What you are asked to do: Images don't belong in the copy. Output the rest of the data exactly.

Exercise data:
=== Begin Enclosure ===

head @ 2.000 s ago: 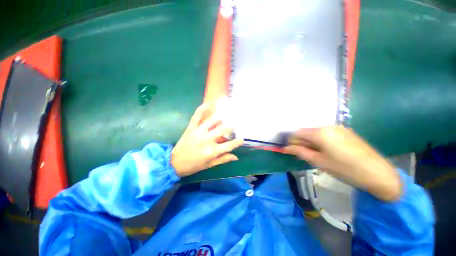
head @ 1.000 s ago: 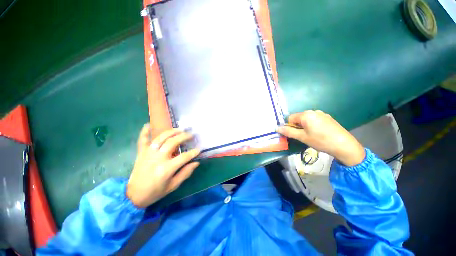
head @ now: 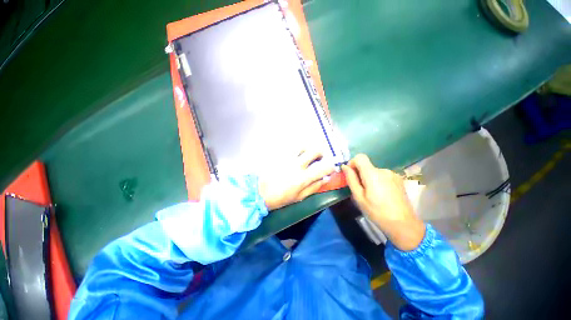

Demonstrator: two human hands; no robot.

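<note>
The display panel lies on a red-orange foam pad, its face whitish with glare and its edges dark. Black edge tape runs along its right long edge. My left hand rests palm down over the near edge, fingers apart and pointing at the near right corner; it hides most of that edge. My right hand pinches a small dark end of tape at that corner, its fingertips close to those of my left hand.
Another dark grey panel lies on a red-orange pad at the left. A thick olive tape roll lies on the green bench. Below the bench edge at right is a whitish waste bucket with black scraps and yellow tangles.
My left hand has moved right along the near edge, from the left corner to the right corner. My right hand stays at the right corner. The view has shifted.
</note>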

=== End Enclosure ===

Completed exercise:
head @ 2.000 s ago: 
head @ 1.000 s ago: 
head @ now: 

Demonstrator: two human hands; no robot.

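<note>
The display panel lies on a red-orange foam pad, its face whitish with glare and its edges dark. Black edge tape runs along its right long edge. My left hand rests palm down over the near edge, fingers apart and pointing at the near right corner; it hides most of that edge. My right hand pinches a small dark end of tape at that corner, its fingertips close to those of my left hand.
Another dark grey panel lies on a red-orange pad at the left. A thick olive tape roll lies on the green bench. Below the bench edge at right is a whitish waste bucket with black scraps and yellow tangles.
My left hand has moved right along the near edge, from the left corner to the right corner. My right hand stays at the right corner. The view has shifted.
</note>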

This finishes the output.